Until this year, the greatest anxiety over foreign incursions into Canada’s petroleum industry have focused on U.S.-based companies, which have at times controlled more than 60 percent of Canada’s production, prompting the Canadian government in the 1970s to impose stringent reviews of takeovers.

Those restrictions no longer exist and over recent years U.S. companies have pulled back from most of the assets they acquired at premium prices in the 1990s.

The only turnaround occurred in the second week of July when Texas-based Pogo Producing forked over US$1.8 billion for the Canadian holdings of Unocal — the first acquisition of a Canadian oil and gas producer in the four years since Devon Energy took over Anderson Exploration.

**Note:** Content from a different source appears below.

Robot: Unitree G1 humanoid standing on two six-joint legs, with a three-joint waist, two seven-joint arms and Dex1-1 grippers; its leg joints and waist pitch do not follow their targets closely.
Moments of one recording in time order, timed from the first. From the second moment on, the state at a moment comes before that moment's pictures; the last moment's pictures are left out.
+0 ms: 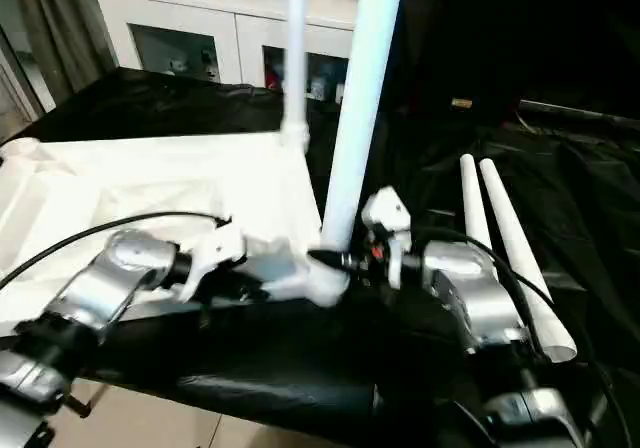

Concern over China’s investments

Now that concerns about excessive U.S. influence on the Canadian industry have evaporated, attention has shifted to the arrival of the Chinese, with CNOOC and Sinopec both taking stakes in start-up oil sands producers and PetroChina hoping to become the anchor tenant on Enbridge’s proposed Gateway oil sands pipelines.

But there could be much larger issues looming.

Having apparently been thwarted in its bidding war with Chevron for Unocal, CNOOC is now rumored to have its eye on Talisman Energy, even though the Canadian independent does not have any interests in the oil sands, where the Chinese apparently think future value lies.

A move on Talisman would probably stir the same anxieties that had U.S. political leaders demanding that the Chinese government should allow takeovers of its state-controlled energy industry before it could gain a foothold in the U.S.